WHAT NEEDS TO BE DONE:
Write out the data in full, exactly as shown.

--- EXERCISE INPUTS ---

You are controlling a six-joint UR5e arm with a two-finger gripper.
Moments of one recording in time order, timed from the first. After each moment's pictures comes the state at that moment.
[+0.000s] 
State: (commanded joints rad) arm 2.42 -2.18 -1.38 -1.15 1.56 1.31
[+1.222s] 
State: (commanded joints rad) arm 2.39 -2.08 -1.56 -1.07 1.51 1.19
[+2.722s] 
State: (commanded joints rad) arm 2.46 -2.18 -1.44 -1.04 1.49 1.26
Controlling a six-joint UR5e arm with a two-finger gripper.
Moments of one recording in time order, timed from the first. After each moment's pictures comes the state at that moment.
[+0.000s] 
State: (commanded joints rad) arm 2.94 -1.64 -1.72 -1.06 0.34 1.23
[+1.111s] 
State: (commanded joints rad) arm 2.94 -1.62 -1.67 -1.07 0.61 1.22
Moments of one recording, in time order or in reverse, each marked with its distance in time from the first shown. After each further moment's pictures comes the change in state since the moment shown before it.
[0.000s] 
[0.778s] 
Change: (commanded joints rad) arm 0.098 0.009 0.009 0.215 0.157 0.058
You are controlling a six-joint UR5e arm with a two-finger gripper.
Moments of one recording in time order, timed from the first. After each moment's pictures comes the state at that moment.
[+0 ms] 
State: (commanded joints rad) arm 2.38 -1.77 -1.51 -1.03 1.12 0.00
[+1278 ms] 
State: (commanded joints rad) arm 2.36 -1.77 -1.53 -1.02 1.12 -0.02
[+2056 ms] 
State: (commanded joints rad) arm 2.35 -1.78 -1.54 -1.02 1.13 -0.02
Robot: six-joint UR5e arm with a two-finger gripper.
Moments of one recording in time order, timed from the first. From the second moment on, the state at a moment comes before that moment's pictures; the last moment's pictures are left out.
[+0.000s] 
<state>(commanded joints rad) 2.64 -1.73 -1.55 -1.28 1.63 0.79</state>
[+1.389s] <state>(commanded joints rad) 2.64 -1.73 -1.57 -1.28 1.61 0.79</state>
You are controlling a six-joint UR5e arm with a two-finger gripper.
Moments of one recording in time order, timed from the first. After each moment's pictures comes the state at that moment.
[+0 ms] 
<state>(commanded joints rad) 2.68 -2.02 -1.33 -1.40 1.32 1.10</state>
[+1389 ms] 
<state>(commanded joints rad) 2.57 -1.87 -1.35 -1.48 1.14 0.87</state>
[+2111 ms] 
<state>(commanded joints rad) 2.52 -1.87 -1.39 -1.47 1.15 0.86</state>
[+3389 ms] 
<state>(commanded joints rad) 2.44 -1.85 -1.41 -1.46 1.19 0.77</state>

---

WRITTEN SOLUTION:
You are controlling a six-joint UR5e arm with a two-finger gripper.
Moments of one recording in time order, timed from the first. After each moment's pictures comes the state at that moment.
[+0.000s] 
State: (commanded joints rad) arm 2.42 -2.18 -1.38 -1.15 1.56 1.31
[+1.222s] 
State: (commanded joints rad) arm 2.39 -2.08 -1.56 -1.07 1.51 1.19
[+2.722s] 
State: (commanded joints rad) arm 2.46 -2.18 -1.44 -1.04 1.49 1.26
Controlling a six-joint UR5e arm with a two-finger gripper.
Moments of one recording in time order, timed from the first. After each moment's pictures comes the state at that moment.
[+0.000s] 
State: (commanded joints rad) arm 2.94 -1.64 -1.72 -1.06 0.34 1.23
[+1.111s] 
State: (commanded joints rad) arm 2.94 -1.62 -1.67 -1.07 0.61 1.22
Moments of one recording, in time order or in reverse, each marked with its distance in time from the first shown. After each further moment's pictures comes the change in state since the moment shown before it.
[0.000s] 
[0.778s] 
Change: (commanded joints rad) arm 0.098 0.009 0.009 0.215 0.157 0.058
You are controlling a six-joint UR5e arm with a two-finger gripper.
Moments of one recording in time order, timed from the first. After each moment's pictures comes the state at that moment.
[+0 ms] 
State: (commanded joints rad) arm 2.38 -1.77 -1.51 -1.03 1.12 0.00
[+1278 ms] 
State: (commanded joints rad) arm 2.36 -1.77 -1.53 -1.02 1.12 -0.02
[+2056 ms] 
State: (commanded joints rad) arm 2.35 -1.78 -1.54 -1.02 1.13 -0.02
Robot: six-joint UR5e arm with a two-finger gripper.
Moments of one recording in time order, timed from the first. From the second moment on, the state at a moment comes before that moment's pictures; the last moment's pictures are left out.
[+0.000s] 
<state>(commanded joints rad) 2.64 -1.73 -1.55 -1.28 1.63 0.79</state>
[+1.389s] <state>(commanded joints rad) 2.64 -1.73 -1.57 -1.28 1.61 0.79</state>
You are controlling a six-joint UR5e arm with a two-finger gripper.
Moments of one recording in time order, timed from the first. After each moment's pictures comes the state at that moment.
[+0 ms] 
<state>(commanded joints rad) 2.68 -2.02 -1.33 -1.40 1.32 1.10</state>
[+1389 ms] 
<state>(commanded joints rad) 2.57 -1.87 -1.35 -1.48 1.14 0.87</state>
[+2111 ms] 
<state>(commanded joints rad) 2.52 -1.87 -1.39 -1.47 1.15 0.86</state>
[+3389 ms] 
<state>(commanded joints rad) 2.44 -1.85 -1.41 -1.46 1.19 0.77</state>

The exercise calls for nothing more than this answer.